▸ **Requirement**: Write every line below out again exactly, images omitted.

▸ **Dataset section**:
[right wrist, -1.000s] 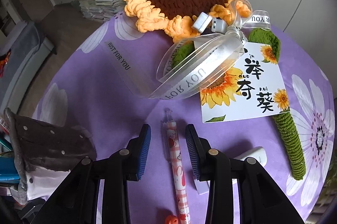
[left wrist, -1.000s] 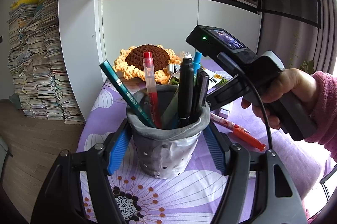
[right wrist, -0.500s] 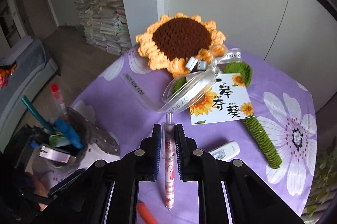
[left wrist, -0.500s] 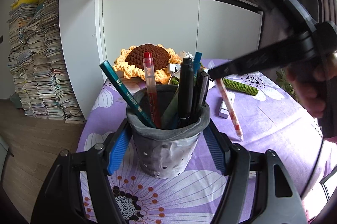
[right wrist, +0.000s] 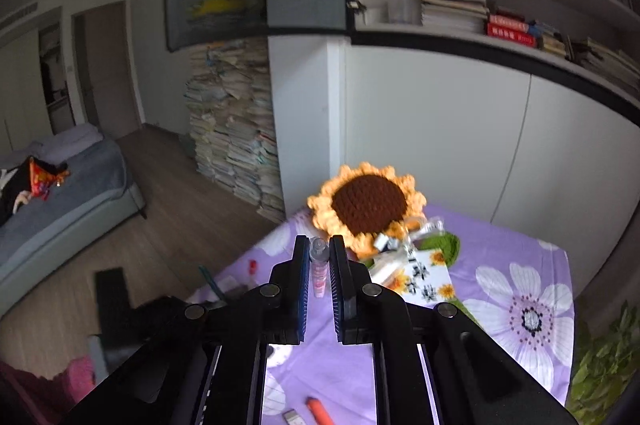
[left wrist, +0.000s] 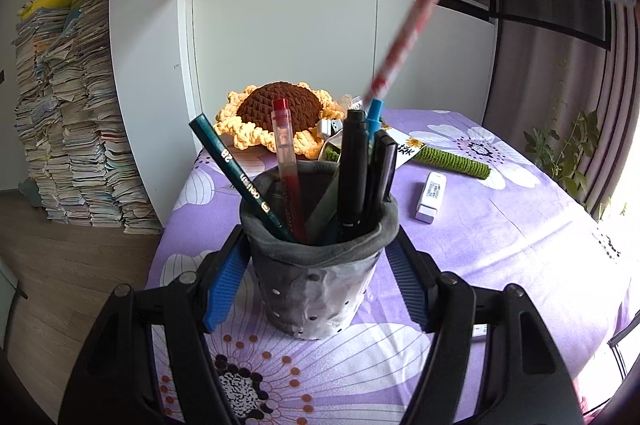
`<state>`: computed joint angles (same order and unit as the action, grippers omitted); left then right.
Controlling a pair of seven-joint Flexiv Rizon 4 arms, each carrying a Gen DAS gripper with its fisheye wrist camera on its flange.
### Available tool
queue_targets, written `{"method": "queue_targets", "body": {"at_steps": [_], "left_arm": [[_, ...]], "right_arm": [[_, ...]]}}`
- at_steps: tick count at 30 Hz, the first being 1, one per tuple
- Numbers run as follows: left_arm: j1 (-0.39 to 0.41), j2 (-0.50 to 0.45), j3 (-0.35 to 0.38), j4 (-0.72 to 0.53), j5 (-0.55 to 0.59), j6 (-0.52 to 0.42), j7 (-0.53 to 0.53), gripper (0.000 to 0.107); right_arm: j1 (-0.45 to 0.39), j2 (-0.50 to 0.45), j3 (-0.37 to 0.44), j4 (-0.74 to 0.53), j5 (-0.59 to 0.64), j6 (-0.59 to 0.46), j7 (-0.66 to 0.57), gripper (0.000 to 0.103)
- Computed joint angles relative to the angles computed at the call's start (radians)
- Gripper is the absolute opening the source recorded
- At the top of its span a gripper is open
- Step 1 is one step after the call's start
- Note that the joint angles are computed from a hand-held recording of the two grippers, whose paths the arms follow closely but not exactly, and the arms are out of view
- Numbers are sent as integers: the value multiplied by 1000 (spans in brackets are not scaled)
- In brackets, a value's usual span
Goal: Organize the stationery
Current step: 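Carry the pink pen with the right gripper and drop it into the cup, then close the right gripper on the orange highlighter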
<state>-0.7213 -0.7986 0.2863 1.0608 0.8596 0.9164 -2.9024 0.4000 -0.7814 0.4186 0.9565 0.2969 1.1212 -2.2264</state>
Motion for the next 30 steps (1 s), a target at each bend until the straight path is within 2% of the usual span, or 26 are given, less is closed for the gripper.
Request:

▸ **Exercise response**:
[right wrist, -1.000s] 
[left wrist, -1.000s] 
[right wrist, -0.500s] 
[left wrist, -0.500s] 
[right wrist, +0.000s] 
[left wrist, +0.000s] 
`<state>`: computed joint angles (same order and unit as the action, grippers omitted); left then right.
Controlling a pair of seven-joint Flexiv Rizon 4 arms, each carrying a Gen DAS gripper with its fisheye wrist camera on its flange.
### Available tool
queue_targets, written `{"method": "queue_targets", "body": {"at_steps": [_], "left_arm": [[_, ...]], "right_arm": [[_, ...]]}}`
- at_steps: tick count at 30 Hz, the first being 1, one per tuple
- Numbers run as follows: left_arm: j1 (-0.39 to 0.41), j2 (-0.50 to 0.45), j3 (-0.35 to 0.38), j4 (-0.72 to 0.53), j5 (-0.55 to 0.59), j6 (-0.52 to 0.42), j7 (-0.53 to 0.53), gripper (0.000 to 0.107); right_arm: j1 (-0.45 to 0.39), j2 (-0.50 to 0.45), j3 (-0.37 to 0.44), j4 (-0.74 to 0.53), j5 (-0.59 to 0.64), j6 (-0.59 to 0.46), j7 (-0.66 to 0.57), gripper (0.000 to 0.103)
- Computed joint angles relative to the angles computed at the call's start (radians)
- Gripper is the absolute opening the source recorded
- At the top of its span a gripper is open
- Step 1 is one step after the call's start
- Note that the joint angles are computed from a hand-held recording of the two grippers, whose paths the arms follow closely but not exactly, and the arms are out of view
- Numbers are sent as integers: the value multiplied by 1000 (spans in brackets are not scaled)
- In brackets, a value's usual span
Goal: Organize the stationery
Current step: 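Carry the pink pen with the right gripper and drop it into the cup, then close the right gripper on the orange highlighter
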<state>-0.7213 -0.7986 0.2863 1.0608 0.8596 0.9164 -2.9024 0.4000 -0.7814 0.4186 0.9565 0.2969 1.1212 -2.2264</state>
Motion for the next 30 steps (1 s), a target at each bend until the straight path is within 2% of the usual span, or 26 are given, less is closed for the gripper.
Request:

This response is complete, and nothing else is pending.